I knew tears were running down my cheeks but I didn't care. If Hidan had really meant what he said to me than fuck him. Fuck the world! Especially Hidan. If he doesn't want me than no one gets me. The thoughts ran through my head, surprising me. I wasn't suicidal. I grabbed my clay bag and went to get some food.
I walk through the hideout, laughing as Itachi and Kisame had an epic argument over who was seme and who was uke, and everyone knew Itachi was another me, destined for uke-ness for life. I looked on as Tobi screamed out Zetsu's name in ecstasy. Is everyone but me around here getting a good fuck? No, Hidan is alone too. I whispered the words aloud too, shocked as I heard a gasping 'fuck' come from Hidan and Kakuzu's room. No fucking way! I heard Kakuzu yell at Hidan and I froze.
"Stay still you fuckwit! God, you ditch the blonde, beg for me and then don't stay fucking still!"
"Fucking money whore, how can I stay still if I'm in freaking heaven? You are a fucking good kisser!"
I gasp out loud and run as I hear Hidan stir from the bed. No way was I going to get caught breaking my own heart.
"What the fuck... I think I heard someone outside... I'm gonna check."
I ran into the forest, to the waterfall and I swear as I feel for my clay bag. I was desperate to blow crap up and I'd left my clay bag in my room... no, I definitely put it on my belt when I left my room... fuck no! I must have dropped it when I ran! From a Hidan and Kakuzu moment... Hidan really doesn't love me anymore.
****Flashback!!!****
"Hey Hidan!" I glomp the witless Jashinist. "How are things, yeah?"
"Bugger off Deidara! I'm sick of you, I hate the fact that you love me and I don't love you!" The religious man had no clue how much that hurt. He walked off, muttering under his breath.
****End flashback!!!****
As I reminisce about my time with Hidan, I hear a loud argument that overtook the shouting from Kisame and Itachi's room. It was Hidan and Kakuzu, yelling at each other as I fumbled around the cloak for the knife I always keep hidden under the folds of the heavy cloak.

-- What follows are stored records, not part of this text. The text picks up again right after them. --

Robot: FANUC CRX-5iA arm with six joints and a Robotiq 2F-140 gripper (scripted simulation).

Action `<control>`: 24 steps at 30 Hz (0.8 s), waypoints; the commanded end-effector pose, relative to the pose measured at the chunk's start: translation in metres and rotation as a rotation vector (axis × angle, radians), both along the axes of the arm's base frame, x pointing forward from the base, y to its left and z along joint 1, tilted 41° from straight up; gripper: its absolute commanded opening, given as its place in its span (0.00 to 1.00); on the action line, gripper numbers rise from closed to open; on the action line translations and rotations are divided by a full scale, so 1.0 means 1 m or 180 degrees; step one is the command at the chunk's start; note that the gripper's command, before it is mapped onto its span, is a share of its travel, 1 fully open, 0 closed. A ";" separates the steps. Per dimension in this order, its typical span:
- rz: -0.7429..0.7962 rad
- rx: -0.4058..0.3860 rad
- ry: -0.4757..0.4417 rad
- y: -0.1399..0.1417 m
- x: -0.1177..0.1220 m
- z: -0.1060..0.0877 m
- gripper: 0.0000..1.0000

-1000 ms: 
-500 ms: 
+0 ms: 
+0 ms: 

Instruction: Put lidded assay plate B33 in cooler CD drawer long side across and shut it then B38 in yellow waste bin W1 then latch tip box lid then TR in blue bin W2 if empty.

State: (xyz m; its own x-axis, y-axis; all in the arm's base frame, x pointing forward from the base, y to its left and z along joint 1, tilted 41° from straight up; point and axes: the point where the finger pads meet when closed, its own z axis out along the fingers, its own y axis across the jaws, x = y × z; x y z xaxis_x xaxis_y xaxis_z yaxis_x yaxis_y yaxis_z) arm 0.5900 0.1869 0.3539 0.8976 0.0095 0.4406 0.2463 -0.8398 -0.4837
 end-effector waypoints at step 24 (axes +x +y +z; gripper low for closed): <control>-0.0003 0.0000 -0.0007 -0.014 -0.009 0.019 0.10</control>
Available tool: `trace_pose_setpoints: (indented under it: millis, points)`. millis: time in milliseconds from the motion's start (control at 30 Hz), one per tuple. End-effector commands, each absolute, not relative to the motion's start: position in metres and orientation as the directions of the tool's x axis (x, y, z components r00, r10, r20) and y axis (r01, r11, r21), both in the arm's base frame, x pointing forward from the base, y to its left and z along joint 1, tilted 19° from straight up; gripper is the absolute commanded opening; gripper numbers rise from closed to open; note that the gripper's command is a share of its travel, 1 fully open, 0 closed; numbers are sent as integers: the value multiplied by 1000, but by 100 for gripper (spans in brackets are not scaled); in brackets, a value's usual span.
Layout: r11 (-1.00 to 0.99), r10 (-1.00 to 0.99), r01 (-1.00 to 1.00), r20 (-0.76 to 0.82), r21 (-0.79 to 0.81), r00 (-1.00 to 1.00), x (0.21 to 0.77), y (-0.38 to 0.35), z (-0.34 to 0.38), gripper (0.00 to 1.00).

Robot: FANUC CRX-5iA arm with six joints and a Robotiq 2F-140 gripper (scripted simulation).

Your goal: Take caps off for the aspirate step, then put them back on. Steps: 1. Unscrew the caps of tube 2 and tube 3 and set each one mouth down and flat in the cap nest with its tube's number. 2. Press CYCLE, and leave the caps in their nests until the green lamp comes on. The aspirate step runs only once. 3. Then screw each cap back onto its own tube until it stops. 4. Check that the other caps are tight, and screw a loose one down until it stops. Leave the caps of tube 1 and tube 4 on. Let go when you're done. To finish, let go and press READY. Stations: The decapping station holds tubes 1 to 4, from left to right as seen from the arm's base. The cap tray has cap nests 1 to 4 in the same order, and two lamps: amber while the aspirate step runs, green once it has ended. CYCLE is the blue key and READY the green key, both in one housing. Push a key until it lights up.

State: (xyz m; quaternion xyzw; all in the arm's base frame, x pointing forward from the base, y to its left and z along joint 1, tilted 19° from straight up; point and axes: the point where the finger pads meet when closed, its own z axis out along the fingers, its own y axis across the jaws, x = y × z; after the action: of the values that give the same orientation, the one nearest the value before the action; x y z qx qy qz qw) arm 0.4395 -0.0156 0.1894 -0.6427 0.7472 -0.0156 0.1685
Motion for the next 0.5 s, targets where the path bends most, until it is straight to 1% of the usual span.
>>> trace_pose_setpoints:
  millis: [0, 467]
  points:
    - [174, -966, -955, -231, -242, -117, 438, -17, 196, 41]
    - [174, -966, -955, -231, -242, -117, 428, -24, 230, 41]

"Deidara! Dei?" I heard Hidan yelling as he ran from his room. The knife slipped as I felt a hand on my shoulder. "Deidara? What are you doing?" Hidan's voice was full of fear as he saw the tears of blood drip down my wrist.
"Bugger off! I'm not talking to you! You've hurt me enough! I'm sick of being hurt!" My words had a hidden meaning and Hidan knew that. I was talking about Sasori too. He'd said a similar thing to me before our last mission together, and just look where he ended up. He's dead and despised by someone who used to love him... not the best farewell.
"Deidara... I'm sorry! I didn't want to hurt you! I knew I would eventually; that's why I did break it off!" He pulled me into a hug and I struggled as he tried to kiss me.
"Then why the hell were you fucking Kakuzu? I hate you! Trying to lie to me? How's that a sign of love, hm." Hidan looked down at the grass, the blades stained with my blood.
"It's not that. I'm sorry. I just..." I cut him of my hurling the kunai at his chest. "Deidara?"
I stumbled backwards, forgetting I was at the edge of a waterfall. "Fuck!" I exclaim as I trip, falling backwards. As I hit the water with the sound of a yell in my ears, I yell to Hidan. "I love you, Hidan!"